Ignoring his question, Freya turns back to Louise. ‘It must be close now,’ she says, referring to the baby.
‘Less than two months.’ Louise smiles. ‘And I’ve been feeling great. I’ve been looking at duplexes with Scot and Alistair. We’re going to try to live together.’
They talk briefly about working with small children. ‘It’ll be hard,’ Louise says at one point. ‘I’ll be a single parent.’

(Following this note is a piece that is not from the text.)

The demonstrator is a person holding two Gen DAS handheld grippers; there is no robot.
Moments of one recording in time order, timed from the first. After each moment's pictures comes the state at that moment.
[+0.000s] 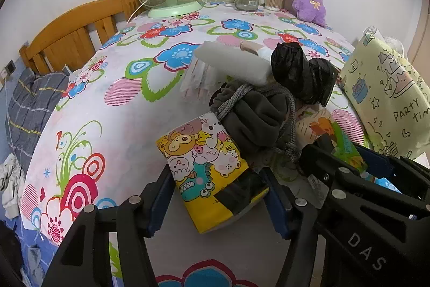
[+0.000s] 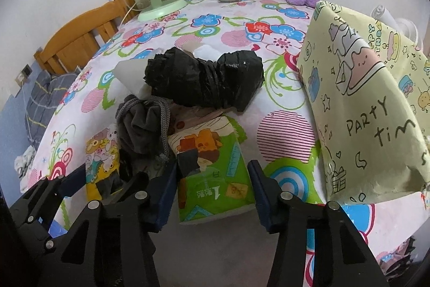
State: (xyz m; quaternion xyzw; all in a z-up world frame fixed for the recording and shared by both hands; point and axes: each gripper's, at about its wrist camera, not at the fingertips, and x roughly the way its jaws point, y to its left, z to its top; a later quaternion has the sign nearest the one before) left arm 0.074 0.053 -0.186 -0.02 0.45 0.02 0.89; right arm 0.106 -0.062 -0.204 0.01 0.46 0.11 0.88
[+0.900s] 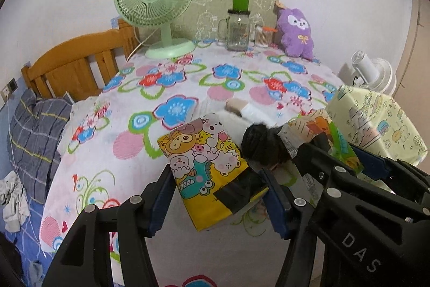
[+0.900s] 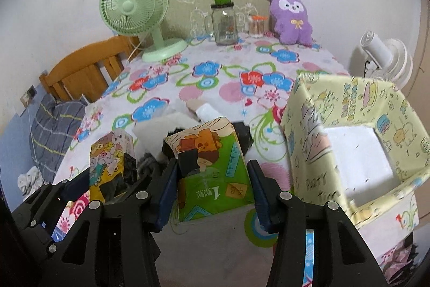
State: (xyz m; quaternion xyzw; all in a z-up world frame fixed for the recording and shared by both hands) left arm 0.081 0.044 -0.122 -0.01 0.39 0.01 0.92; right arm 0.103 -0.071 -0.140 0.02 0.39 0.10 0.91
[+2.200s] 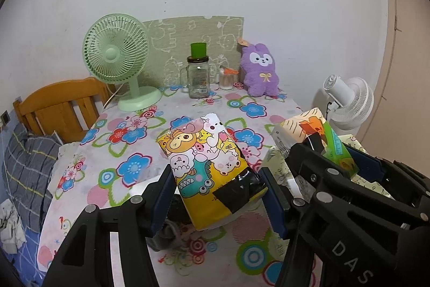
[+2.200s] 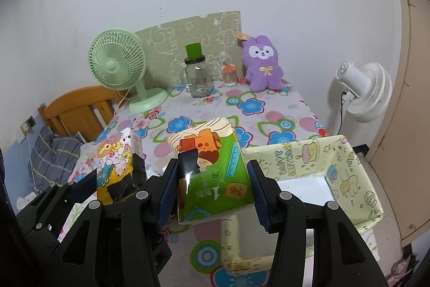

Freya is surprised. ‘It doesn’t sound like it,’ she corrects her. ‘There’ll be three of you.’
But Louise continues talking, ignoring her comment, as she complains about how inhospitable the film industry is to the realities of motherhood, and her anxiety about what this will mean for her career.
‘I suppose as director I can call the shots to some extent –’ and she reaches across the table for another sugarcane and prawn roll – ‘make the whole process more amenable to parenting, but there are always limitations. The sheer cost of a production means ridiculous hours.’
‘Get Scot and Alistair to step in,’ Freya suggests, but again Louise ignores her.
‘Has she told you?’ Louise nods in the direction of Anna, and Freya shakes her head.
‘Oh.’ Louise looks embarrassed but also pleased with herself. There’s smugness in her expression as she runs her hand over her own stomach and looks meaningfully to where Anna is sitting at the other end of the table.